WHAT THE TASK REQUIRES
Nothing but the lines from the one containing "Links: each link" through the one containing "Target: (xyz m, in", both included, should be given again, each exactly as written below.

DATA FOR THE TASK
========
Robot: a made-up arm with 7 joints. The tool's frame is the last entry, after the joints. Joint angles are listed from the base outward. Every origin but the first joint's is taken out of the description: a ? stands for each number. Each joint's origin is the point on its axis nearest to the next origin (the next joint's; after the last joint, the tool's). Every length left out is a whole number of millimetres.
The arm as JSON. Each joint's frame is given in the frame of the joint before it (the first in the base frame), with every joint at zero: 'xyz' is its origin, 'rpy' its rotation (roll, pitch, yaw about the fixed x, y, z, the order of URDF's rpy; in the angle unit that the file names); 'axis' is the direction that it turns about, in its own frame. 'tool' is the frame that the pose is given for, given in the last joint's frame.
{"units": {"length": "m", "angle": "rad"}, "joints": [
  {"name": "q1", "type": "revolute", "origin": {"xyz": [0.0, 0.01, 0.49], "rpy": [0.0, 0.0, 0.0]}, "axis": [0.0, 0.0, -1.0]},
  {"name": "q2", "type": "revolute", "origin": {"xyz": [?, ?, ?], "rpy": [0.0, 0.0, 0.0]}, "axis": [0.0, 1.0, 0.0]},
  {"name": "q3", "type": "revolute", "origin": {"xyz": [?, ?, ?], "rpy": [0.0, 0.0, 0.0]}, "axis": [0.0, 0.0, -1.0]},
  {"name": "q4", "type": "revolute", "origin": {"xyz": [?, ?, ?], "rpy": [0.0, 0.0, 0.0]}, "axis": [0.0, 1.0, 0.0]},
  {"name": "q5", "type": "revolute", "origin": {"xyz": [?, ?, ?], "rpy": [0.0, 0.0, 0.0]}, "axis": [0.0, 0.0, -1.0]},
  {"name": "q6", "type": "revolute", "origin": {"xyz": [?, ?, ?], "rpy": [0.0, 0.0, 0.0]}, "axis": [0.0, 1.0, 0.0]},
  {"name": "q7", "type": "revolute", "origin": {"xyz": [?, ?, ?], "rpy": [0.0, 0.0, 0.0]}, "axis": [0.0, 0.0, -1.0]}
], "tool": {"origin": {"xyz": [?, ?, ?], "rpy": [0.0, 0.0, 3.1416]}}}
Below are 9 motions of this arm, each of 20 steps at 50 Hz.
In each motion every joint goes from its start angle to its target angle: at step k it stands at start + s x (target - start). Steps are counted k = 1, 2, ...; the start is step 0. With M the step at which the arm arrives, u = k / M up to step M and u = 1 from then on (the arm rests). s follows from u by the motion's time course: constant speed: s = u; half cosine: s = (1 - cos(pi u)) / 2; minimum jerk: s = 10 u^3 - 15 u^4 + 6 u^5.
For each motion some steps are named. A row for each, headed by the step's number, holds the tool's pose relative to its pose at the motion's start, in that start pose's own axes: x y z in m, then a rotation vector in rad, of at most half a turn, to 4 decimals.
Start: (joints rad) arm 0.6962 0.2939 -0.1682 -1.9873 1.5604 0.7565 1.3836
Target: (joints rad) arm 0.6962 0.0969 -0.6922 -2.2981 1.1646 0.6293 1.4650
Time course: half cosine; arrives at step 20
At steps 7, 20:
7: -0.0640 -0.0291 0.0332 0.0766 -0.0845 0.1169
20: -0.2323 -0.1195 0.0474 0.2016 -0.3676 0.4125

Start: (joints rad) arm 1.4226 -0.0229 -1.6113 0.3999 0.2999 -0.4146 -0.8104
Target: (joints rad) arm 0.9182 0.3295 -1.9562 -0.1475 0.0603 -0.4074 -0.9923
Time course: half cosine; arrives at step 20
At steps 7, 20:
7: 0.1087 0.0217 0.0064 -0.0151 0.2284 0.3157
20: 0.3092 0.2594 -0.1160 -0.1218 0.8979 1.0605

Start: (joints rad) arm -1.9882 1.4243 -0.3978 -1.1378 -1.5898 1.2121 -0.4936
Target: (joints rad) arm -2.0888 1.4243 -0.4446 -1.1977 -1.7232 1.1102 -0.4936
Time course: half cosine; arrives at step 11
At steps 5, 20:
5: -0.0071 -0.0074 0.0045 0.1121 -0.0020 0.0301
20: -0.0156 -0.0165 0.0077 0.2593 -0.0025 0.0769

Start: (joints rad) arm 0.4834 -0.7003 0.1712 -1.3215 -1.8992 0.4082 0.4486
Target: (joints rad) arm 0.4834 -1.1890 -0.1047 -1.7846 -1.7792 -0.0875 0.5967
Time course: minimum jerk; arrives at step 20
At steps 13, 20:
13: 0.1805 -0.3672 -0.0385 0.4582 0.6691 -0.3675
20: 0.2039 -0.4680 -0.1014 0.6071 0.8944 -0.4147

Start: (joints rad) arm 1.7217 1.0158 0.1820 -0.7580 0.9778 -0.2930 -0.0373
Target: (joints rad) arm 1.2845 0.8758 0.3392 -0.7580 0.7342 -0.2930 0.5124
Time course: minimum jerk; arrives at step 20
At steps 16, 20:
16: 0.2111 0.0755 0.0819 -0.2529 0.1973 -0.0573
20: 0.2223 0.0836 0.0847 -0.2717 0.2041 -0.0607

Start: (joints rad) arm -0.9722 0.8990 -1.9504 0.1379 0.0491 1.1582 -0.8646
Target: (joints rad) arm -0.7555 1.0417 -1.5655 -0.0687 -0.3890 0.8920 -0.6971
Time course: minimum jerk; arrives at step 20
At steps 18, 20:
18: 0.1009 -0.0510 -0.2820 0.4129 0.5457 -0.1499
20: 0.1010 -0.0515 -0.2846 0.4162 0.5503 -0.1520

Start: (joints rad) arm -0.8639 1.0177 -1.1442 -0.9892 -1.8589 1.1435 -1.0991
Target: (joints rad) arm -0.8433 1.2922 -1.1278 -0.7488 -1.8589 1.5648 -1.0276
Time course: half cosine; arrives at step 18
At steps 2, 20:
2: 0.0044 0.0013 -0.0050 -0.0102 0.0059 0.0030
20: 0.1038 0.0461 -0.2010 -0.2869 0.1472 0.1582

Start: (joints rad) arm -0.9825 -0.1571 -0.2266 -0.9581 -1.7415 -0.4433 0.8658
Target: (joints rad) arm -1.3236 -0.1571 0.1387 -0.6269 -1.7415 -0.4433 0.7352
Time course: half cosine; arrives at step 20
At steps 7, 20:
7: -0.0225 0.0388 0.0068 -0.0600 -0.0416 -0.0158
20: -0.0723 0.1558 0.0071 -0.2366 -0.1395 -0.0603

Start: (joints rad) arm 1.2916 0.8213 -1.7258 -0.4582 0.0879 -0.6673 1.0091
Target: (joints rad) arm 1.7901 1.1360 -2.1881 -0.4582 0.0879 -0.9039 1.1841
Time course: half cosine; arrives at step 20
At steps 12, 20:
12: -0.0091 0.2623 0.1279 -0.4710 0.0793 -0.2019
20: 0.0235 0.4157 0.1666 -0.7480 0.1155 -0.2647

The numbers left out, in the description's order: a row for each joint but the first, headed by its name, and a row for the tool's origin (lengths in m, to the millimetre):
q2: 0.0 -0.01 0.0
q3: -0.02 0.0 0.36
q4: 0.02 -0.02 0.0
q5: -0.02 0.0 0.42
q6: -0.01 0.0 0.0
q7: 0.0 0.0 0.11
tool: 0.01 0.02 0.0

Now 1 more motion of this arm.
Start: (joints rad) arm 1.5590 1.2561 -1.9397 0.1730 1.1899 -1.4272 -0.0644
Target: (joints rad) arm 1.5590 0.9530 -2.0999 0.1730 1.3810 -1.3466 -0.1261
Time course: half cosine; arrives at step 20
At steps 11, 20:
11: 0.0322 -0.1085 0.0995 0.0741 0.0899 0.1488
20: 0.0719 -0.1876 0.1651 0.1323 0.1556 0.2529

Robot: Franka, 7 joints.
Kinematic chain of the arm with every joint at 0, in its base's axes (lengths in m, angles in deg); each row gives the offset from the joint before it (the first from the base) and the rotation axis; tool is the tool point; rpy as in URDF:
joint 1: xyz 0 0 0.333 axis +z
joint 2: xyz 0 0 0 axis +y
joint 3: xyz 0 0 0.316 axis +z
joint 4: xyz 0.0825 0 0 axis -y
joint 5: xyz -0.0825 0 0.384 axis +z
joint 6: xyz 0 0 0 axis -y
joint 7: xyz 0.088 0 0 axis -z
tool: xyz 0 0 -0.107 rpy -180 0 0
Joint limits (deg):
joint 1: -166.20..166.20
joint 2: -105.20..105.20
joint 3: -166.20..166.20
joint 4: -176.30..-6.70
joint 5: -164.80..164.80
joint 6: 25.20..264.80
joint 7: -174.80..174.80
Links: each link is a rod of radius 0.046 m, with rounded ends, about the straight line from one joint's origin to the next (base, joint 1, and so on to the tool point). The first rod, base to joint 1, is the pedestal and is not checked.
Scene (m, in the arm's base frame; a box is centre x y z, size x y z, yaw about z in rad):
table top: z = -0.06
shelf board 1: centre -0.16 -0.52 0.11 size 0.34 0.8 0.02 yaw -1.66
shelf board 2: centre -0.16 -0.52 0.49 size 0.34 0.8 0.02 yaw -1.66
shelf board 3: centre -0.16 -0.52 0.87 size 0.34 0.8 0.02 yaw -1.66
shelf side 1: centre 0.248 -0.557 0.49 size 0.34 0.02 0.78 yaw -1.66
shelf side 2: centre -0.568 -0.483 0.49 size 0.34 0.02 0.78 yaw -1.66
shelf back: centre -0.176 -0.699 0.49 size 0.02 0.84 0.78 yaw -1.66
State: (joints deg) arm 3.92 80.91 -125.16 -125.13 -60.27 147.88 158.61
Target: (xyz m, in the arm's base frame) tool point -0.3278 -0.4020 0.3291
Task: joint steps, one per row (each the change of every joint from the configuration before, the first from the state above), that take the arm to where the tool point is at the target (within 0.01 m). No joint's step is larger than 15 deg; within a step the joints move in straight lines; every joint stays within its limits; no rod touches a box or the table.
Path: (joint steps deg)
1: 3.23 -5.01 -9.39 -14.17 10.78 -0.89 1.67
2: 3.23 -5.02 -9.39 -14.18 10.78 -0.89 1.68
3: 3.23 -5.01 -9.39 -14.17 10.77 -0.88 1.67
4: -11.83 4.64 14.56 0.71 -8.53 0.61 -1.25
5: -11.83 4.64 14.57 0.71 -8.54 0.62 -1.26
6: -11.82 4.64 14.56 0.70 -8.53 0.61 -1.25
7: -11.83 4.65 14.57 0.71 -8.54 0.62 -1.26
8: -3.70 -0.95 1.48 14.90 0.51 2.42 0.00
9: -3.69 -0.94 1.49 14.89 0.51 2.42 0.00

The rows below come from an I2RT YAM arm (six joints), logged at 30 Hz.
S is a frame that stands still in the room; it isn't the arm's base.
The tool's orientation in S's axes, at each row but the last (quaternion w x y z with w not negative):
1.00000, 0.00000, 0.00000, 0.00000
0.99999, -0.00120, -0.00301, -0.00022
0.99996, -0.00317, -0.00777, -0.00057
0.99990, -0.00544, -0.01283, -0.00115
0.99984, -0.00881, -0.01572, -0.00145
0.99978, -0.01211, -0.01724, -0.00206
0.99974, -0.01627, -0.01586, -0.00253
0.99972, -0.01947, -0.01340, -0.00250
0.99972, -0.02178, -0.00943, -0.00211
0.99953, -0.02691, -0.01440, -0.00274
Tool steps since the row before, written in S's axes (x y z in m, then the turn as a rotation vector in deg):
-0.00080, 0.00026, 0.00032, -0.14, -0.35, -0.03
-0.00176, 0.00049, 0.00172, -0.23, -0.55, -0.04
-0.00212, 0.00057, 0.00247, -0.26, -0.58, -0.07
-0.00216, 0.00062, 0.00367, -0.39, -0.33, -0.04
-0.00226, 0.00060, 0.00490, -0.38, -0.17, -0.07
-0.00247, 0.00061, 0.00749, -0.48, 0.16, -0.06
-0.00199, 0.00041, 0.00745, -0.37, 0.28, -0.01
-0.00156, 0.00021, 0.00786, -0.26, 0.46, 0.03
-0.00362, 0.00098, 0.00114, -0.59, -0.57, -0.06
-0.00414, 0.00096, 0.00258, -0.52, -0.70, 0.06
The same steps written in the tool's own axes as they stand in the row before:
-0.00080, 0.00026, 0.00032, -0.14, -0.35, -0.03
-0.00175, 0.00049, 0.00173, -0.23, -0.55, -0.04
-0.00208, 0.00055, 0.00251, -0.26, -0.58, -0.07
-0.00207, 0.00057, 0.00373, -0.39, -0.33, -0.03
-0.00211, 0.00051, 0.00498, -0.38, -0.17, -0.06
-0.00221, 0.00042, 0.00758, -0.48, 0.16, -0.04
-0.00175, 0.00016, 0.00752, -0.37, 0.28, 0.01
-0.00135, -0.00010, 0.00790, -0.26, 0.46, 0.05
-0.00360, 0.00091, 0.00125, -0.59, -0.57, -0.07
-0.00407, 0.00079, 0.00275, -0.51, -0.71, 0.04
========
OUTPUT OF THE TASK
Links: each link is a rod of radius 0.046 m, with rounded ends, about the straight line from one joint's origin to the next (base, joint 1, and so on to the tool point). The first rod, base to joint 1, is the pedestal and is not checked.
Scene (m, in the arm's base frame; a box is centre x y z, size x y z, yaw about z in rad):
table top: z = -0.06
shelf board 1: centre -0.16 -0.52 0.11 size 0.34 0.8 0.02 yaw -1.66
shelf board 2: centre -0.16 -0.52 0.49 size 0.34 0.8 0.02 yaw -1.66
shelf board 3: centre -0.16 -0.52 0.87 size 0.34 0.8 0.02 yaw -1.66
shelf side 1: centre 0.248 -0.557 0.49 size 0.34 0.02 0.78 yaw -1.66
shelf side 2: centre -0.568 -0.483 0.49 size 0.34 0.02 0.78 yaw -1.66
shelf back: centre -0.176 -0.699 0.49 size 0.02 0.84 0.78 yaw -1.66
State: (joints deg) arm 3.92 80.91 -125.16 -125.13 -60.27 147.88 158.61
Target: (xyz m, in the arm's base frame) tool point -0.3278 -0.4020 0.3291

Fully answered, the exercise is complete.